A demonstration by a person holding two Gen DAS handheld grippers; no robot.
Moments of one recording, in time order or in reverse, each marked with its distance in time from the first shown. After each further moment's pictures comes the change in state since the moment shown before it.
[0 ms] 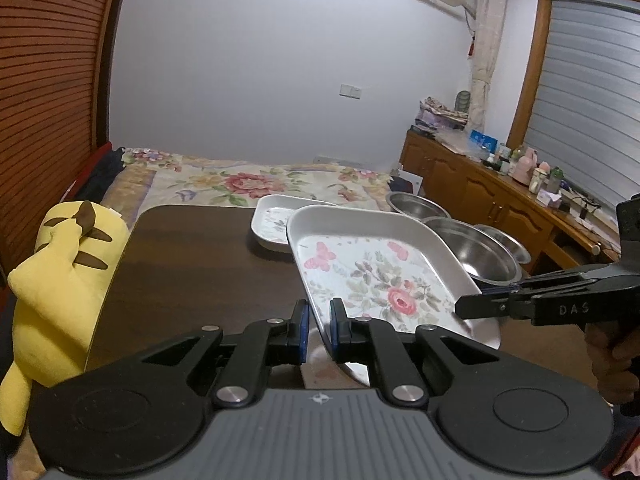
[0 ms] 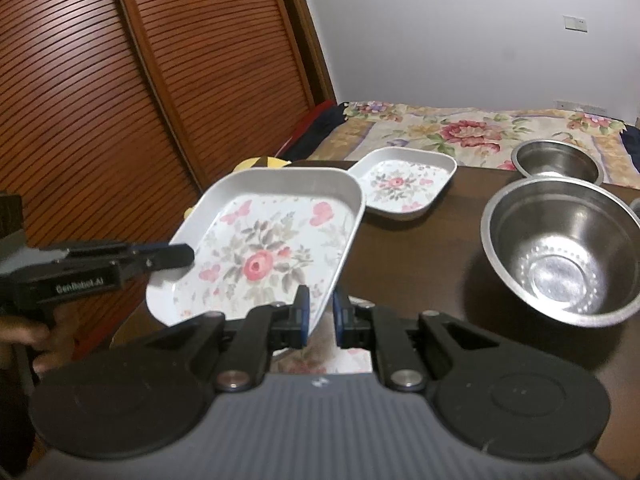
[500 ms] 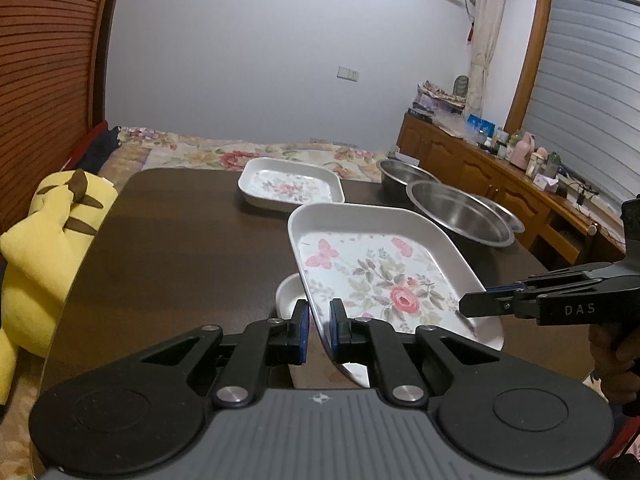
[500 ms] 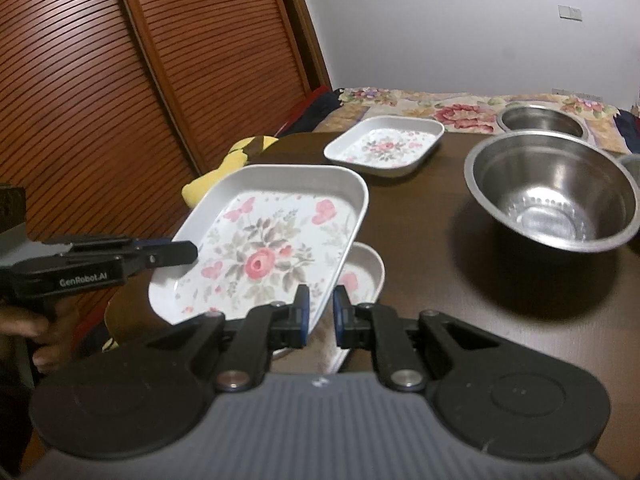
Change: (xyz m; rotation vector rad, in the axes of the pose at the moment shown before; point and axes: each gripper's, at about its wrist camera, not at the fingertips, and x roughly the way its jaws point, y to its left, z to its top) left arm 0.005 -0.014 -0.035 -0.011 0.048 -0.007; right arm -0.010 -0.007 -0.034 0.010 0.026 -0.007
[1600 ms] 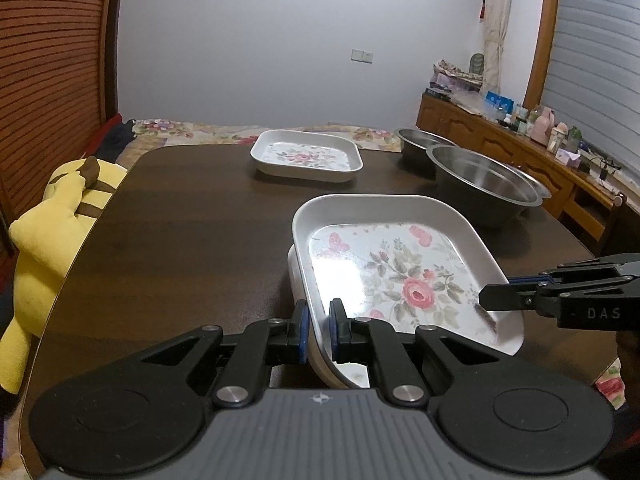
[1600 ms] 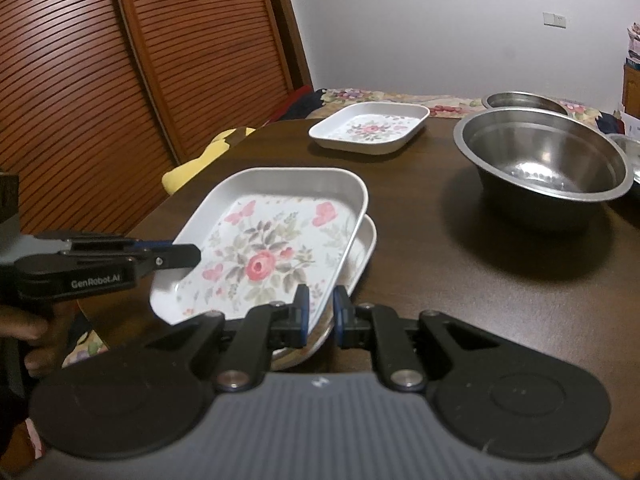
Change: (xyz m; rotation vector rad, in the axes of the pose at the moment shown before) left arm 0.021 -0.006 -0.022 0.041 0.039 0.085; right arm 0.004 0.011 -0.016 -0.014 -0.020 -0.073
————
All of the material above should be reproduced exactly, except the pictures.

A demonstration by a person holding two Gen DAS handheld grippers; no robot.
Moments of one recording, in time order or in reverse, each marked with its distance in time from the first shown. After each further moment's pictures comes the change in state since the moment shown before it.
[0 ms] 
[0 ms] 
[500 ms] 
[500 ms] 
Change: (xyz m; rotation vector rad, in the axes of the pose at the moment shown before; point and axes: each gripper's, at about its wrist camera, not at the fingertips, and x roughly the way its jaws point, y to its left, z to its top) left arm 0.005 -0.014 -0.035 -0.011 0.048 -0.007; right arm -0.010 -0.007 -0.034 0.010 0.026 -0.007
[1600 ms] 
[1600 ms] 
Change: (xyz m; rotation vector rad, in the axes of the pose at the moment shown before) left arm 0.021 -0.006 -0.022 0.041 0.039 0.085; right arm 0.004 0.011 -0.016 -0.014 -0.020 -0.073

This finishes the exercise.